DP go into scrubs, i was wheeled into theatre and Charlotte was born at 3.11am weighing 7lb 15oz. She came out, cried and they showed her to me. i said she is a boy as i was convinced she was!
The rest of the op is a blur, but they stiched me up and sent me back to labour room where DP and Charlotte were waiting. MW managed to get 1.7oz of colostrum out of my breast and then they let us all sleep for 2 hours - bliss!
Charlotte then had to go to neo natal as she needed 48 hrs of antibiotics to make sure she hadn;t got strp B. Upside was i was placed into transitional care so I had a mw and she had her own neo natal nurse.
I was in the shower by 3pm and catheter was out. Charlotte came back and I spent the next few hours crying. We spent the next 5 days in hospital - she got the all clear from strep b and we came home on Sunday 21st (I had to self-discharge as my bp was still a bit high but I just had to go home). it's now fine.

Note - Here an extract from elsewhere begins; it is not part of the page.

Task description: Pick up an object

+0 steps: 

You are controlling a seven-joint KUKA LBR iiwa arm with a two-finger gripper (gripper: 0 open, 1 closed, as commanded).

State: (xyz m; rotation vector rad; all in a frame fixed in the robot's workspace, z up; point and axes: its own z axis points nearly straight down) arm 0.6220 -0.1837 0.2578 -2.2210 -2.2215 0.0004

Thursday night was the worst - I had 90mins of sleep and she would not go to the breast and screamed and screamed. feeling awful, she is now formula fed with one feed per day of EBM. But she is happy and putting on weight, so i'm trying not to beat myself up.
DP is the best - i am so in love with him and he is a fab dad. i am gradually bonding with her and she is a very good sleeper due to ff. I look to the future with a bit of fear but mainly with great optimism. we spent today (Sunday 28th) curled up in bed with our arms around each other while she slept until 11am.
Ahhhh, congratulations! Charlotte was my favourite name if we'd had a girl.
Congrats again IOM!!!
thanks for posting the story.
i can't believe how long it seemed to go on for. but in the end, you had your baby girl in your arms, csection or not! so glad you are settling in divinely with her and the family!
Wow imoscarsmum what a story! You mussn't feel bad about making a decision that you thought was in the best interests of your DD. If you'd gone any further labour you could have ended up with an even more emergency CS that would have left all shattered.
Well done for managing to express a feed a day - that'll make a difference even if for a few weeks.
I hope that you're managing to get some rest and enjoy your little girl.
Charlotte's a beautiful name - it's my sister's name and I've always loved it.
Take care x
Thanks for sharing your story IOM.
Don't beat yourself up about the cesection. You made the best decision you could with the information you were given at the time.
Yes you must'nt beat yourself up on having a c-section as you had no choice but to give birth safely. i ended up with a emergency c-section with DD and for months i was beating myself up till i learnt to accepted it that there was nothing more i could do but to have the section. The recovery was brill and took me about 9 months to start feeling back to normal.
You have got yourself a lovely daughter and a fab Dp too.
kagey I had a c-section about 3 weeks ago and I have a hard lump just above the middle bit of the wound. It has ben getting smaller and smaller over time and the mw says it is a lump of pooled blood that will gradually go away and is just due to the op (internal stiches). If you're worried, I'd pop to see your GP though.
Does anyone think their LO is growing too fast?? DD is only 3 weeks old but already it feels like the pregnancy was a life away (I find it hard to remember what the kicking felt like), my memories of labour are fading and someone mentioned looking into a newborns eyes - that makes me quite broody aready!! It's fab seeing DD progress but I wish she'd do it at a slower pace!